* [Assignment]
Please set down the data again exactly, minus the pictures.
===== Exercise data
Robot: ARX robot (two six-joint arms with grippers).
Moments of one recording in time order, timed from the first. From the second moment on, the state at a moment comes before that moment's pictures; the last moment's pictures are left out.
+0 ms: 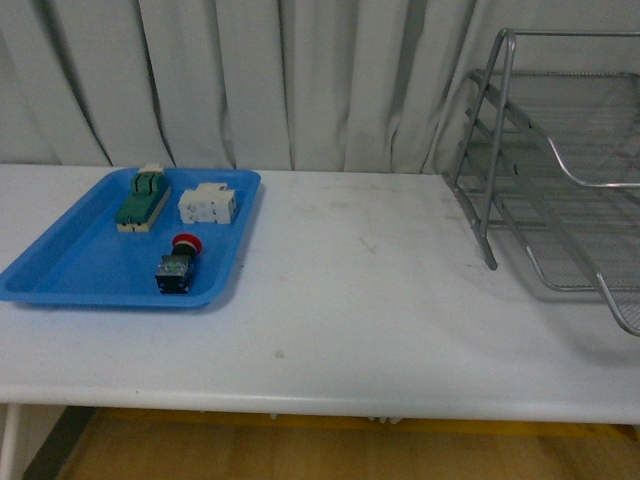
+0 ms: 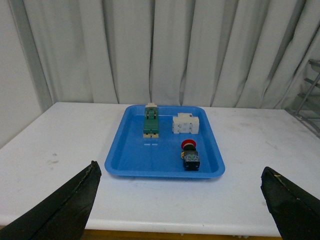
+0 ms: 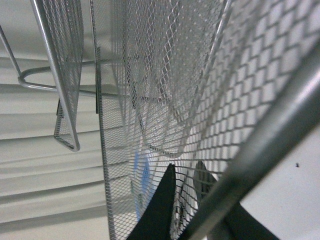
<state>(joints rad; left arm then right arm) 0.00 0.01 0.01 0.00 0.00 0.00 -0.52 2.24 0.63 1.29 -0.77 1.23</state>
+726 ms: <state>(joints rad) 0.00 0.01 0.01 0.00 0.00 0.00 -0.59 1.84 0.39 1.28 -0.78 1.10</state>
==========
* [The answer]
Robot: ARX robot (two six-joint arms with grippers).
Moments of one recording in time order, timed from the first. From the second moment on, the state at a moment comes before that moment's pictures; the last moment's pictures are left out.
+0 ms: 
+0 ms: 
+0 ms: 
<state>(joints rad; left arm then right arm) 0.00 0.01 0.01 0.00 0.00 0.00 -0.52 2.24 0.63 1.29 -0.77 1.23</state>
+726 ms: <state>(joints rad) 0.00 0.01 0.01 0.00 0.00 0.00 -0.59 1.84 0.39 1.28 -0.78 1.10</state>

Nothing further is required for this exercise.